Labour centrists just cannot help themselves, can they? JK Rowling – she who has gained barely-explicable recognition as one of the world’s ‘great’ authors – last week describedthe current Labour Party as a ‘solipsistic personality cult’. (On that evidence, I am not even completely sure she understands what the word solipsistic means, only adding to my doubts about her status as an author.) Nick Cohen, the Guardian writer singly most unable to distinguish between a fairer world and a world torn apart by all-pervading warfare, added his own clamour of contempt a couple of days later, calling the Labour Party Conference, ‘The cult of St. Jeremy’.

The damned-if-you-do-damned-if-you-don’t quality of trying to please the so-called ‘centre-left’ – really just conservatives with somewhat queasier consciences – is brought most sharply into focus by how bizarrely unaware they seem to be of their own contradictory mindset. For almost two years, their overriding objection to Jeremy Corbyn as Labour leader was that, “He’s unelectable because he doesn’t engage with the electorate.”

Step aside, Schrödinger’s Cat. Step aside, Schrödinger’s immigrant. We now have Schrödinger’s Labour leader.
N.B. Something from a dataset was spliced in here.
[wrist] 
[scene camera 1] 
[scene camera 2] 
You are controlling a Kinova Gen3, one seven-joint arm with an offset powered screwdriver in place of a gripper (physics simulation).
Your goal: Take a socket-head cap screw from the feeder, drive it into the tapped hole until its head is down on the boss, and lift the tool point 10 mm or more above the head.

How can someone who does not engage with the electorate draw a large cult-following from the electorate?

Mr Odoni goes on to make the point that those of us on the Left who have been campaigning since before Mr Corbyn’s election as Labour leader for a return to true centre-ground politics (with a mixed economy and working welfare state) have been saying from the moment the critics started spouting their drivel:

The frustration of these contradictory insults is partly because, in truth, very, very few of Corbyn’s supporters see him as an ‘object-of-worship’ as such. They admire him for having the courage to smash the Overton Window of the last forty years and speak again ideas that were considered unthinkable thanks to Margaret Thatcher and Rupert Murdoch, and finally bring Keynesian social democracy back into the mainstream. Yes, there is affection for Corbyn, but for better or worse, it is the ideas he stands for that are important, and not just the man himself. Corbyn, it should be emphasised, is among the first to say that.

Those are the facts, and the likes of Ms Rowling and Mr Cohen can’t change them – no matter how often they try, or how contradictory their efforts.